### MATERIAL FOR THIS EXERCISE ###
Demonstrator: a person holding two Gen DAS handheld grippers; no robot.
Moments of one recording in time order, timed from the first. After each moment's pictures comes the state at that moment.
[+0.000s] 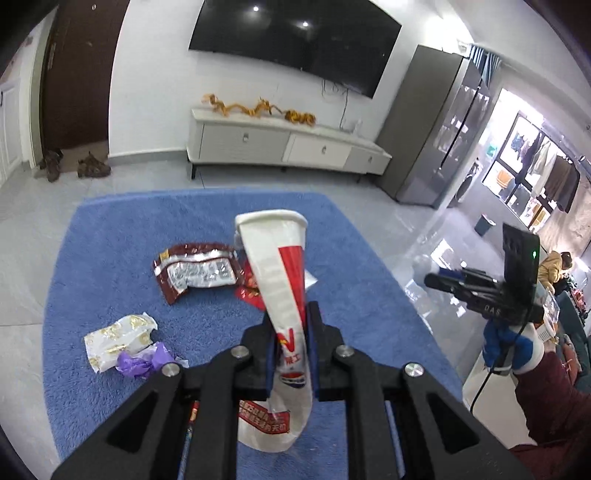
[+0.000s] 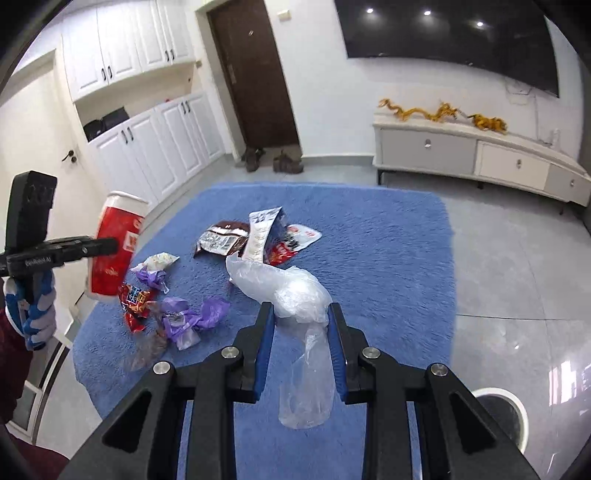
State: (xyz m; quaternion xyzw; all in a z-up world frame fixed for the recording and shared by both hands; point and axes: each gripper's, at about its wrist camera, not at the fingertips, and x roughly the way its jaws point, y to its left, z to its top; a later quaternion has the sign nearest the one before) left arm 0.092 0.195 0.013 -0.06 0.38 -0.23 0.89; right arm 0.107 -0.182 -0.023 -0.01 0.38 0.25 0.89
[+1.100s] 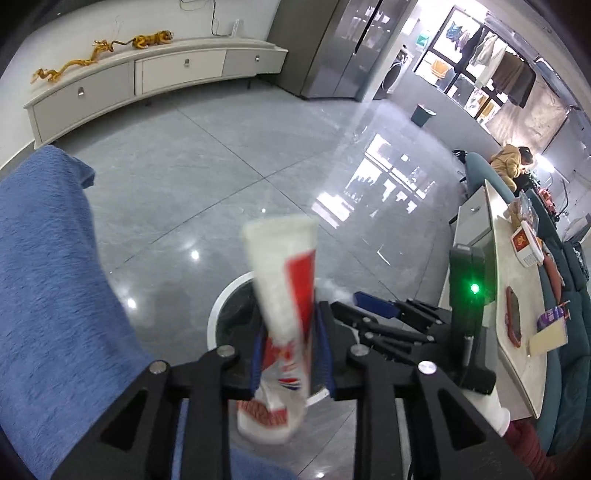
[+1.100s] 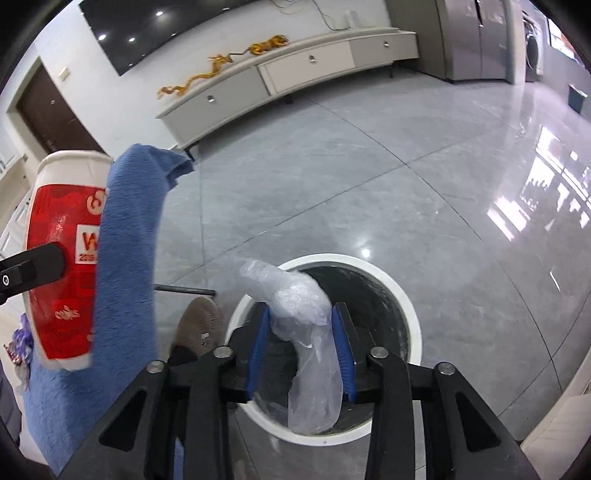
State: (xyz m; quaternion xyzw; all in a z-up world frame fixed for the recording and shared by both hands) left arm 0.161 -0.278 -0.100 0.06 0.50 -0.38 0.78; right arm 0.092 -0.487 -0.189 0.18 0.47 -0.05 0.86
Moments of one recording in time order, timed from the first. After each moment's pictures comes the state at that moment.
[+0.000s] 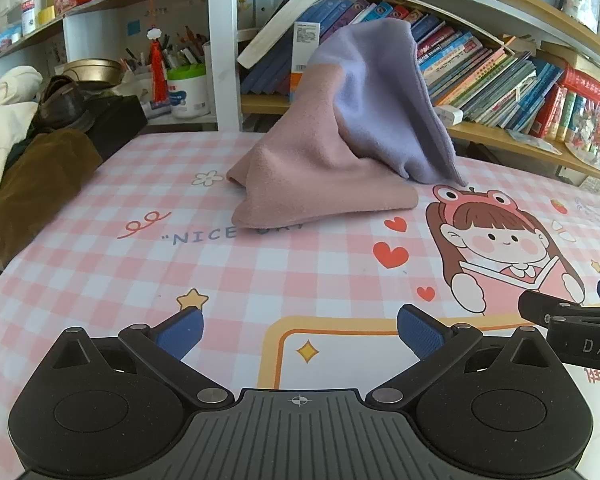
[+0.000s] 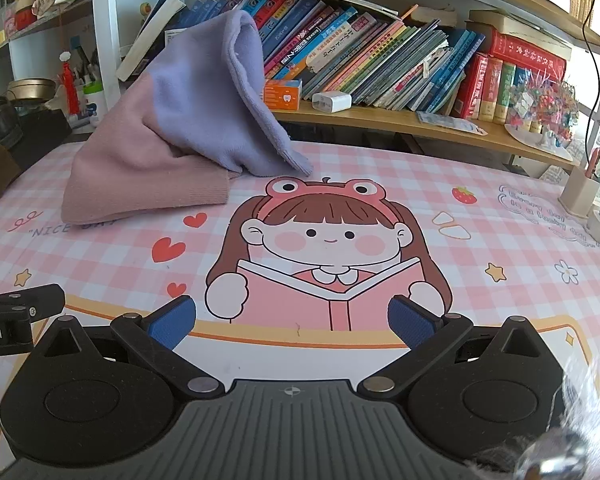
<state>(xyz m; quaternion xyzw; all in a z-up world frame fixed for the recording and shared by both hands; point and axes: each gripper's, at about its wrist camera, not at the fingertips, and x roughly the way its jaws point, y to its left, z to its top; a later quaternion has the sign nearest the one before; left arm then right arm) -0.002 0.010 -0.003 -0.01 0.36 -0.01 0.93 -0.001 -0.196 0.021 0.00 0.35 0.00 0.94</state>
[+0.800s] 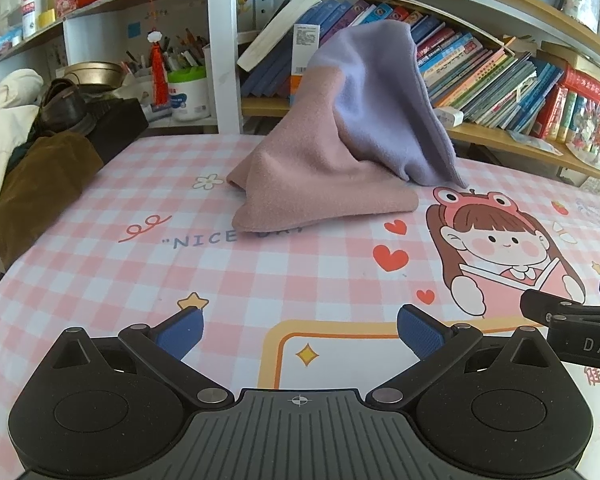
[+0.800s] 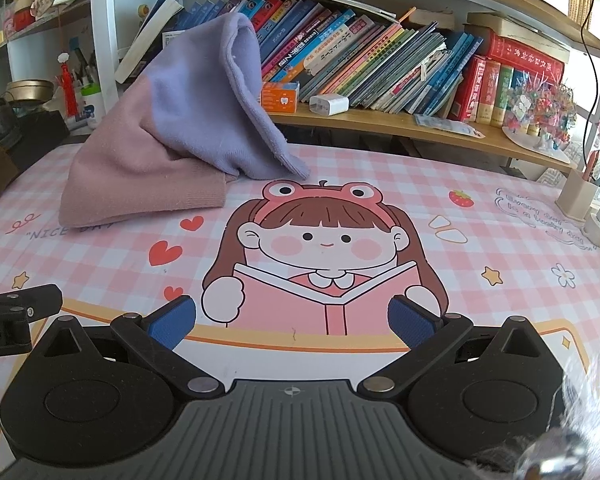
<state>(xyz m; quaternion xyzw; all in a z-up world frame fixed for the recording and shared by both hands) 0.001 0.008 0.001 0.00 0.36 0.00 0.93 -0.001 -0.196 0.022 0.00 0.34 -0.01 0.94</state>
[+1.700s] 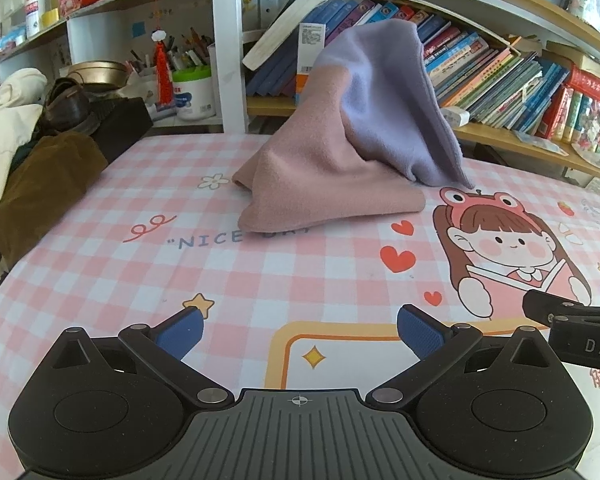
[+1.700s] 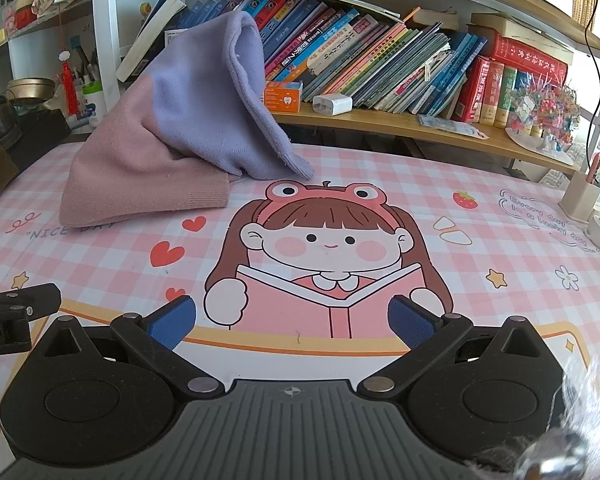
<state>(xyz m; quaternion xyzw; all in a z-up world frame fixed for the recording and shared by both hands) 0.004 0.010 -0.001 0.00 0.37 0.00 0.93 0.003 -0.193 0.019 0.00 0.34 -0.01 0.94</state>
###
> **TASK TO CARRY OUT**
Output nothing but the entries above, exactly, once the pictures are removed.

> **ANSWER FOR THE TASK**
Demonstrator: a person holding two Gen DAS handheld grippers; no robot.
Moments of one recording in time order, timed from the first. After each moment's pictures comes the state at that moment.
[+0.000s] 
[+0.000s] 
State: (xyz m; quaternion xyzw; all in a z-up world frame fixed for the recording and shared by both hands; point and axes: each gripper's, at about its wrist camera, not at the fingertips, and x roughly the way its jaws point, y to its left, z to its top; a later quaternion has the sign nearest the one before) left arm 0.092 0.195 0.013 -0.06 0.38 -0.23 0.89; right arm 0.107 -0.182 -0.023 -0.01 0.38 0.25 0.89
[+1.100s] 
[+1.100s] 
State: (xyz m; quaternion xyzw; all in a z-up world frame fixed for the recording and shared by both hands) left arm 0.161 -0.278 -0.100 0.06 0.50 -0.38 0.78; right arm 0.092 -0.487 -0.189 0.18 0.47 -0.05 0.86
Moments of one recording in time order, timed from the first. After each moment's pictures comes the state at that moment.
[+0.000s] 
[+0.000s] 
<state>(xyz m; quaternion xyzw; all in a z-up world frame fixed for the recording and shared by both hands; point and axes: each gripper's, at about its wrist camera, not at the fingertips, and x roughly the way its jaws point, y to its left, z to its top; a later quaternion has the sign nearest the one before; left arm then right arm) -0.002 0.010 -0.003 -0.01 0.36 -0.01 0.93 -0.001 -0.196 0.021 0.00 0.35 0.00 0.94</state>
[+0.800s] 
[+0.800s] 
<state>(xyz m; quaternion xyzw; all in a z-up world frame fixed for the recording and shared by both hands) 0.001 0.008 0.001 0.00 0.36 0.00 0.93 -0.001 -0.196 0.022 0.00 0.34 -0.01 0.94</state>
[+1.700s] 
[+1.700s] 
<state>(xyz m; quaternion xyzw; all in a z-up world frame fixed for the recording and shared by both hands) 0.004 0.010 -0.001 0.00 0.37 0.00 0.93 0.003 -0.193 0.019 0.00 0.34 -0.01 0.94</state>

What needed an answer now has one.